◆ **PROBLEM STATEMENT**: A faithful copy is required: transcribe each line below exactly, minus the pictures.

-.-.-

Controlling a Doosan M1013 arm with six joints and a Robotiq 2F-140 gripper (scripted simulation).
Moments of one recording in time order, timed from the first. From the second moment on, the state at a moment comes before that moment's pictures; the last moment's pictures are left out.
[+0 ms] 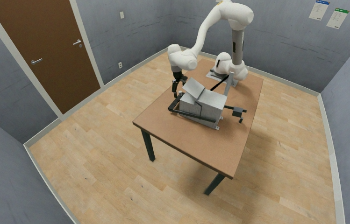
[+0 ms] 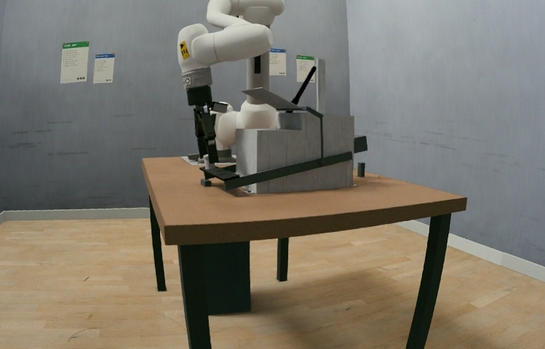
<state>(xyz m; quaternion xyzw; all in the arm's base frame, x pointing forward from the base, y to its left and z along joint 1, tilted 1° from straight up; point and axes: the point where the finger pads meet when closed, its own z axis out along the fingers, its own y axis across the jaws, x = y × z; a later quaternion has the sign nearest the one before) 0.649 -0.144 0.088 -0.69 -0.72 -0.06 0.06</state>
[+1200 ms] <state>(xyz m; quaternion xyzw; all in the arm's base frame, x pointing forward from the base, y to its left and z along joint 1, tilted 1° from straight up) 0.649 -0.144 0.088 -0.69 -0.72 -0.06 0.06</state>
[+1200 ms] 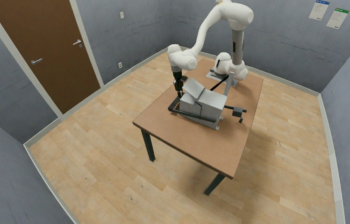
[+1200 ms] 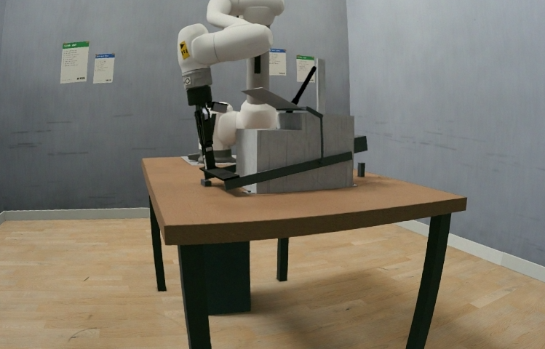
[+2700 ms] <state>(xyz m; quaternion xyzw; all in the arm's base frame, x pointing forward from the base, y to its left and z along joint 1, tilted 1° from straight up) 0.649 -0.144 0.112 -0.69 -0.72 -0.06 0.06</state>
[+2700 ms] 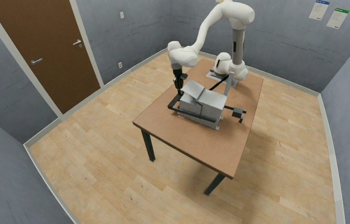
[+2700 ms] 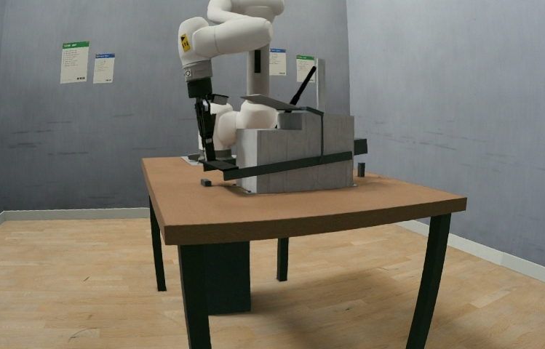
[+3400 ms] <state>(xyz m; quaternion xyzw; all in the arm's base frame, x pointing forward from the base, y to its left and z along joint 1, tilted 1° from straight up) 0.648 -0.144 0.130 -0.69 -0.72 -0.06 0.06</state>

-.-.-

◆ **WRITTEN SOLUTION**:
Controlling a Doosan M1013 arm with six joints and a Robotiq 2F-140 gripper (scripted simulation).
Moments of one recording in time order, timed from the first. From the second moment on, the state at a moment comes before that moment's pictures; the last moment's pictures are left out.
[+0 ms] 
[+0 ms] 
<state>(xyz m; quaternion xyzw; all in the arm's base frame, x pointing forward from the base, y to its left and z along joint 1, tilted 1° from straight up; point and axes: the point where the finger pads meet when closed, its own z axis out along the fingers, its own y axis across the jaws, x = y × z; a later quaternion has the sign nearest the one before) 0.649 -0.144 0.088 -0.69 -0.72 -0.06 0.06</state>
[+1200 ms] <state>(xyz m; quaternion xyzw; all in the arm's base frame, x pointing forward from the base, y to its left and z along joint 1, tilted 1° from straight up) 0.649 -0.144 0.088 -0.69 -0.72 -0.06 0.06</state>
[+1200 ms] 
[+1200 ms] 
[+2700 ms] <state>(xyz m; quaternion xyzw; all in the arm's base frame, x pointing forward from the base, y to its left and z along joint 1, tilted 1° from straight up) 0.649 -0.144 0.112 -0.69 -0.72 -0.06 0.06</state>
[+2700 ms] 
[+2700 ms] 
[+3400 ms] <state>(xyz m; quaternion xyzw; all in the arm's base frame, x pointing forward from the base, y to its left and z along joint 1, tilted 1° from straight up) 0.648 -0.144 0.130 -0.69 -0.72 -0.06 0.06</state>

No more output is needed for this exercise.